Basic principles of muscle development and growth in meat-producing mammals as affected by the insulin-like growth factor (IGF) system

This presentation aims to describe how the basic events in prenatal muscle development and postnatal muscle growth are controlled by the insulin-like growth factor system (IGF). The prenatal events (myogenesis) cover the rate of proliferation, the rate and extent of fusion, and the differentiation of three myoblast populations, giving rise to primary fibers, secondary fibers, and a satellite cell population, respectively. The number of muscle fibers, a key determinant of the postnatal growth rate, is fixed late in gestation. The postnatal events contributing to myofiber hypertrophy comprise satellite cell proliferation and differentiation, and protein turnover. Muscle cell cultures produce IGFs and IGF binding proteins (IGFBPs) in various degrees depending on the origin (species, muscle type) and state of development of these cells, suggesting an autocrine/paracrine mode of action of IGF-related factors. In vivo studies and results based on cell lines or primary cell cultures show that IGF-I and IGF-II stimulate both proliferation and differentiation of myoblasts and satellite cells in a time and concentration-dependent way, via interaction with type I IGF receptors. However, IGF binding proteins (IGFBP) may either inhibit or potentiate the stimulating effects of IGFs on proliferation or differentiation. During postnatal growth in vivo or in fully differentiated muscle cells in culture, IGF-I stimulates the rate of protein synthesis and inhibits the rate of protein degradation, thereby enhancing myofiber hypertrophy. The possible roles and actions of the IGF system in regulating and determining muscle growth as affected by developmental stage and age, muscle type, feeding levels, treatment with growth hormone and selection for growth performance are discussed.

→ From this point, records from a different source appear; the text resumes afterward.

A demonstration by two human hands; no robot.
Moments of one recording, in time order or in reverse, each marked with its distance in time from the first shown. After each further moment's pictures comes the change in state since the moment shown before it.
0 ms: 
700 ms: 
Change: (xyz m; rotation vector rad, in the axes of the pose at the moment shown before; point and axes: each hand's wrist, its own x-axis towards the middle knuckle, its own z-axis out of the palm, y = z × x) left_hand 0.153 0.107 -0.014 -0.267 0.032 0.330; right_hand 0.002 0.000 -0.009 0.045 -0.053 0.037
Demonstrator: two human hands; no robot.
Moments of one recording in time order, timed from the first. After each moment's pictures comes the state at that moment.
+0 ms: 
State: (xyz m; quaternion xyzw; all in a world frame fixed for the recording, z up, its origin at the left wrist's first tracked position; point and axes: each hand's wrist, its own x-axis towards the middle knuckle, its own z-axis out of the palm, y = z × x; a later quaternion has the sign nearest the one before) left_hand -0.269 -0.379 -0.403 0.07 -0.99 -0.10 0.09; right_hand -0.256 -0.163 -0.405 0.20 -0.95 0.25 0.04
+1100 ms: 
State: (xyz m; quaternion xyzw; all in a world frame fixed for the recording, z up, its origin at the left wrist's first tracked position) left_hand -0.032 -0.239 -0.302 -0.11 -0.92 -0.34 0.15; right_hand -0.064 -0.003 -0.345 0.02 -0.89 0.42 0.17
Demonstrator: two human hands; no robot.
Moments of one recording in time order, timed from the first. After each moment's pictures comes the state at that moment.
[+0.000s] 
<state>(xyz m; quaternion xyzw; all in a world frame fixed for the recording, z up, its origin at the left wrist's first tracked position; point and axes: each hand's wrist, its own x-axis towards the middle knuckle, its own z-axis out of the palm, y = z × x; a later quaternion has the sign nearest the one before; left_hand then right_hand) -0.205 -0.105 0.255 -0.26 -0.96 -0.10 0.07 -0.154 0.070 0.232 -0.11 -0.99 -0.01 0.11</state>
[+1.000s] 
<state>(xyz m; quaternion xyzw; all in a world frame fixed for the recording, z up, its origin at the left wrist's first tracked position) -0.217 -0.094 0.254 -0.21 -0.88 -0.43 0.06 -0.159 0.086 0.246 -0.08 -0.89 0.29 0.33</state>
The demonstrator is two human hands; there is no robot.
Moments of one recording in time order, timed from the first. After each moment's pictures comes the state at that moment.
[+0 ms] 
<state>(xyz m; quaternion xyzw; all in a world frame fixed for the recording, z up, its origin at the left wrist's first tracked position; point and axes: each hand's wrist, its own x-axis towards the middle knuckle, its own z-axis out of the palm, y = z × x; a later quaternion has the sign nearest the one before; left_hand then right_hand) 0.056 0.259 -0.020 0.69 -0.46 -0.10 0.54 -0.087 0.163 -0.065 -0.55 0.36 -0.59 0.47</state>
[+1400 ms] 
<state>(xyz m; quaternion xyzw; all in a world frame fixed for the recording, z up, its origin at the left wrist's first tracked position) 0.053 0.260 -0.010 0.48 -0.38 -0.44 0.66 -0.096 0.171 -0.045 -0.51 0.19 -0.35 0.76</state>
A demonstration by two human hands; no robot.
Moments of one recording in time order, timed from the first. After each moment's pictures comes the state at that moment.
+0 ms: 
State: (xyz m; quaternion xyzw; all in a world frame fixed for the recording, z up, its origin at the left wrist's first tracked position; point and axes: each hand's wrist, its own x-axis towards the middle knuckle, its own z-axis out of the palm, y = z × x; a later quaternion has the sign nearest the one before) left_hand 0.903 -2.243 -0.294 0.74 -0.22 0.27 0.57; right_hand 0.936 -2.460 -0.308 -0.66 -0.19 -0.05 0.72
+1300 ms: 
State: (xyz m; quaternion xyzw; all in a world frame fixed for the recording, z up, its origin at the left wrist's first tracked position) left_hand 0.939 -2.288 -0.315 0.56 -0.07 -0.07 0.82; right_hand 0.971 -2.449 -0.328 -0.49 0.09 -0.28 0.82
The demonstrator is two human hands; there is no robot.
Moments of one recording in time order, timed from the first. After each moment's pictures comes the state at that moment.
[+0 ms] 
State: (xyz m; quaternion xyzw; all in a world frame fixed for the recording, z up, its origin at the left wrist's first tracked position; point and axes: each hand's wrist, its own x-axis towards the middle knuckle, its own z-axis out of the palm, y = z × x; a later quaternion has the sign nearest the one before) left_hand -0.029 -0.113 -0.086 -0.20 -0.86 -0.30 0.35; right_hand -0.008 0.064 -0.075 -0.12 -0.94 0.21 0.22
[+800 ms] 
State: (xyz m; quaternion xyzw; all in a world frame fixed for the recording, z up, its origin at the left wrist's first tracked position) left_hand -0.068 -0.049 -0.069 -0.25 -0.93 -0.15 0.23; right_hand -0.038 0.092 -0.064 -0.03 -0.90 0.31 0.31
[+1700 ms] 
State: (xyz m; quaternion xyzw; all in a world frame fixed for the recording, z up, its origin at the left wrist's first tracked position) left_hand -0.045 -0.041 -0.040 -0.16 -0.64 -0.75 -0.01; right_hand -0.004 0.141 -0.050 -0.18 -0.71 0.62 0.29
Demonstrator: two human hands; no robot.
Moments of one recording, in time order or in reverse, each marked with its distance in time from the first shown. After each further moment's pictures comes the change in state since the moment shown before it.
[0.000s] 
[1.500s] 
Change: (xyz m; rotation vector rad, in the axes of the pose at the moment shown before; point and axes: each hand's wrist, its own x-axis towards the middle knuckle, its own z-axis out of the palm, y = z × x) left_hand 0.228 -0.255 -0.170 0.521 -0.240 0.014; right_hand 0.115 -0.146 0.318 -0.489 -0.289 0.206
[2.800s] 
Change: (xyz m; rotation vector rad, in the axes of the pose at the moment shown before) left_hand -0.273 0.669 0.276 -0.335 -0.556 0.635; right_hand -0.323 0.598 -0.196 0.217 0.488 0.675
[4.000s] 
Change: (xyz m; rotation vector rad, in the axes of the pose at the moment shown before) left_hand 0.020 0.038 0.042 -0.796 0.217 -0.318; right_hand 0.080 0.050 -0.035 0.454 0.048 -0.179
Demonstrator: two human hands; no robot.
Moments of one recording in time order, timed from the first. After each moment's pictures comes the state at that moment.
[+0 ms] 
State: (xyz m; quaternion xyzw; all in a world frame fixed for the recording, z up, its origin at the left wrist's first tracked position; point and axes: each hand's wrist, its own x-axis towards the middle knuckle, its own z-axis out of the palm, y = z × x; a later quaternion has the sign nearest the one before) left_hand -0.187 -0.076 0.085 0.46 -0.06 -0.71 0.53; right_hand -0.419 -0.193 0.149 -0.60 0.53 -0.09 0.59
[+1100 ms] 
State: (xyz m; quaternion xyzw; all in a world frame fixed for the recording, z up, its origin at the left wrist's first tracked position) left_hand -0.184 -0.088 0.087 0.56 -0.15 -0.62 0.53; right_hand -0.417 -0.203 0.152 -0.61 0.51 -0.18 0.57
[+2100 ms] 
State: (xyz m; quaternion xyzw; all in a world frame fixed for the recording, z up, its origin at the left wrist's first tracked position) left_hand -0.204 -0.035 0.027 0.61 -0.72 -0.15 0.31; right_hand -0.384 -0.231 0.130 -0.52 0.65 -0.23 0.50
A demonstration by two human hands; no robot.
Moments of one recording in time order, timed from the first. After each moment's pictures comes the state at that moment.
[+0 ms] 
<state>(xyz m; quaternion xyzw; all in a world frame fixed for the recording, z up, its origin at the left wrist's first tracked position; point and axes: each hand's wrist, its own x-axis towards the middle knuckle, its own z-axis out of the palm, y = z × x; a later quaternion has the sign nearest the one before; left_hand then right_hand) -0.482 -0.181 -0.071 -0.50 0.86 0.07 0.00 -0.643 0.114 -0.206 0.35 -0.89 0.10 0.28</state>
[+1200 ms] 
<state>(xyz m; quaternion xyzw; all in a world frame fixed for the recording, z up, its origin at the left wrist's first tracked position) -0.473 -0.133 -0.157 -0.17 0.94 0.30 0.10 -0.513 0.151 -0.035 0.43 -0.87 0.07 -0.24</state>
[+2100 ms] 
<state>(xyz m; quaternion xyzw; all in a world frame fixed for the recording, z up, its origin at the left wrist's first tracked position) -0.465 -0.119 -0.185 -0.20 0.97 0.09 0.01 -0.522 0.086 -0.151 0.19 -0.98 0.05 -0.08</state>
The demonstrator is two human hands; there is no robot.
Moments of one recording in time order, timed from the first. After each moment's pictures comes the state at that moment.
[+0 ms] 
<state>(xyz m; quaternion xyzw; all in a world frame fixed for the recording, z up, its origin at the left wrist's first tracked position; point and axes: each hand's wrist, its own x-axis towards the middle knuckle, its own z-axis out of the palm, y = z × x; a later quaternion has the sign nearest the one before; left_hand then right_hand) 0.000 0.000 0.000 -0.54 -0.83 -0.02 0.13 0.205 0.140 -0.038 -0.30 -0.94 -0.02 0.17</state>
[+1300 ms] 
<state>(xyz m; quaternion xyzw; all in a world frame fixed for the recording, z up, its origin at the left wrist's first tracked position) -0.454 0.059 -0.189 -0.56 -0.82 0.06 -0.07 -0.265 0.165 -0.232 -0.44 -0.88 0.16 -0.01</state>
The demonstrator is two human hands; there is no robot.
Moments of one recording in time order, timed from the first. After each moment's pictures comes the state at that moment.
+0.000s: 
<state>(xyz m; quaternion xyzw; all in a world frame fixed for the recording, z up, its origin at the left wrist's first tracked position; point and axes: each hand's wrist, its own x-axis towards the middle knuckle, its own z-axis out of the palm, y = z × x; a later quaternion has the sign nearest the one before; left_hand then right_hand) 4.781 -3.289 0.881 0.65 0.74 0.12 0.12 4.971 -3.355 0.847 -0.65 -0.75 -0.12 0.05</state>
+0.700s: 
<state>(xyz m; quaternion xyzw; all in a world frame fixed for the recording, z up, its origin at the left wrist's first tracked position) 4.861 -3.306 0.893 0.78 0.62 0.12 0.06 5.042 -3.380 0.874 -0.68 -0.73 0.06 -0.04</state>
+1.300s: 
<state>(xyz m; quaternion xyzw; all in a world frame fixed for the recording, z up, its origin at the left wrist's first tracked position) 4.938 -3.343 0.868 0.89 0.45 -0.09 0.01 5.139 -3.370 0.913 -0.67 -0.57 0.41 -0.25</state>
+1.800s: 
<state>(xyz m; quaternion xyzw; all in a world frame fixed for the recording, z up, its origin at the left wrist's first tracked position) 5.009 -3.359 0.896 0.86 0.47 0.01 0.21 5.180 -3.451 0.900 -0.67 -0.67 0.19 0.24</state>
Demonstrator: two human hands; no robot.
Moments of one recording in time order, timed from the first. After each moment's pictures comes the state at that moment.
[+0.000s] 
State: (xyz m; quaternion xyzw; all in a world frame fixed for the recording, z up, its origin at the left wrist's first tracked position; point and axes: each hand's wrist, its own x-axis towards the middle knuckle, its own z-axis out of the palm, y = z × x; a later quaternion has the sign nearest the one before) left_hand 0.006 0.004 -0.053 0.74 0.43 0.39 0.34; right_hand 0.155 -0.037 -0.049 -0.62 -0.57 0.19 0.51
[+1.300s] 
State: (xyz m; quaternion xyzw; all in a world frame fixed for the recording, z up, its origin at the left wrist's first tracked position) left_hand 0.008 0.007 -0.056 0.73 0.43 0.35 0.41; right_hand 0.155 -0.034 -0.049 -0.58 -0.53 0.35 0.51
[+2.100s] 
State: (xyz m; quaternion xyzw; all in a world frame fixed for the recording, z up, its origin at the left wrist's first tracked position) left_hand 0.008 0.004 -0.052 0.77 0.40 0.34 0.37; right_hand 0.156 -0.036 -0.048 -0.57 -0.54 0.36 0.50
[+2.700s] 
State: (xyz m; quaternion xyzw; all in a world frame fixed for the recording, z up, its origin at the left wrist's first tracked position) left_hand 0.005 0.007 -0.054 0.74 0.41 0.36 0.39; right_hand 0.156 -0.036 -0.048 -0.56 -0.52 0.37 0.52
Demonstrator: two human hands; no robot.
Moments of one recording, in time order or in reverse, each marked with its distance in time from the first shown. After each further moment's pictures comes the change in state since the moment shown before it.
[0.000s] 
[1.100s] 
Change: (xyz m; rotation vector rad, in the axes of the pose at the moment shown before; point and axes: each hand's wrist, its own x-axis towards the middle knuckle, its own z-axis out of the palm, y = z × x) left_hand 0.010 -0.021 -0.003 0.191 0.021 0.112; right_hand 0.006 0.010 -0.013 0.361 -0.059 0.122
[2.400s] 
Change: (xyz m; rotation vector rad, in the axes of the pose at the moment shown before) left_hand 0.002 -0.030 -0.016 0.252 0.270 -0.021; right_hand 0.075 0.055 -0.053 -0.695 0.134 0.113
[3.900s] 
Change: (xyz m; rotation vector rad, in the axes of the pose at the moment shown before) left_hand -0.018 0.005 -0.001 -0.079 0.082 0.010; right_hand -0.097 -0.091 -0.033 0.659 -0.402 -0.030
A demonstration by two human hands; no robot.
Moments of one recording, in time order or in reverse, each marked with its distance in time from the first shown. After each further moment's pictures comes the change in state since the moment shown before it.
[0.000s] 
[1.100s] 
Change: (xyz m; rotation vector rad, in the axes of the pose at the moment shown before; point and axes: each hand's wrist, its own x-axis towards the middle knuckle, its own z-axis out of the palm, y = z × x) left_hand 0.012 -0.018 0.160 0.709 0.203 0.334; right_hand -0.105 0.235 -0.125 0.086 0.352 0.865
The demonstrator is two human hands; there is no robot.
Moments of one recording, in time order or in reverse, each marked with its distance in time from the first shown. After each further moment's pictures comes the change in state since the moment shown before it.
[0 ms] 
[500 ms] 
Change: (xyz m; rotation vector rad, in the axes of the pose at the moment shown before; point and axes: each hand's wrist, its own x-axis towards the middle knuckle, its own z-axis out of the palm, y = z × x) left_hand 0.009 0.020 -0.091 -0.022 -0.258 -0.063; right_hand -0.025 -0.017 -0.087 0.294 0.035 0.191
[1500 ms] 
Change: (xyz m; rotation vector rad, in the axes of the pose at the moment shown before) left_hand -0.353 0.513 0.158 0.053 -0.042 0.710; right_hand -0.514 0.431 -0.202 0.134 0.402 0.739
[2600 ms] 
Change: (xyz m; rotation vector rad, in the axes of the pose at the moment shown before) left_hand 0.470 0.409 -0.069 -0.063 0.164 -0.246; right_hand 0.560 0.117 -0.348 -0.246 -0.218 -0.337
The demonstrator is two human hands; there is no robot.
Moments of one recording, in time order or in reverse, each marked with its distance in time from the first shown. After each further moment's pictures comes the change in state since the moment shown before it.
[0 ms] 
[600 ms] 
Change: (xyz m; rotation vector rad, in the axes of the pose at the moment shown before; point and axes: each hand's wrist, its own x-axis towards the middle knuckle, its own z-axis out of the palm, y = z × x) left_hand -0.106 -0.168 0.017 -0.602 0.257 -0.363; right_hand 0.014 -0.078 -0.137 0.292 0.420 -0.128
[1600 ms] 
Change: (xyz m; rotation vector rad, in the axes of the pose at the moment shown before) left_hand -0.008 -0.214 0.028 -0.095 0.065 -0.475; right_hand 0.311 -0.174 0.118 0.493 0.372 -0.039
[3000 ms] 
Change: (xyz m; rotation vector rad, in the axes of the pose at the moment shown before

Effects of maternal nutrition and porcine growth hormone (pGH) treatment during gestation on endocrine and metabolic factors in sows, fetuses and pigs, skeletal muscle development, and postnatal growth

Prenatal growth is very complex and a highly integrated process. Both maternal nutrition and the maternal somatotropic axis play a significant role in coordinating nutrient partitioning and utilization between maternal, placental and fetal tissues. Maternal nutrition may alter the nutrient concentrations and in turn the expression of growth regulating factors such as IGFs and IGFBPs in the blood and tissues, while GH acts in parallel via changing IGFs/IGFBPs and nutrient availability. The similarity in the target components implies that maternal nutrition and the somatotropic axis are closely related to each other and may induce similar effects on placental and fetal growth. Severe restriction of nutrients throughout gestation has a permanent negative effect on fetal and postnatal growth, whereas the effects of both temporary restriction and feeding above requirements during gestation seem to be of transitional character. Advantages in fetal growth gained by maternal growth hormone treatment during early to mid-gestation are not maintained to term, whereas treatment during late or greatest part of gestation increases progeny size at birth, which could be of advantage for postnatal growth. This review summarizes the available knowledge on the effects of different maternal feeding strategies and maternal GH administration during pregnancy and their interactions on metabolic and hormonal (especially IGFs/IGFBPs) status in the feto-maternal unit, skeletal muscle development and growth of the offspring in pigs.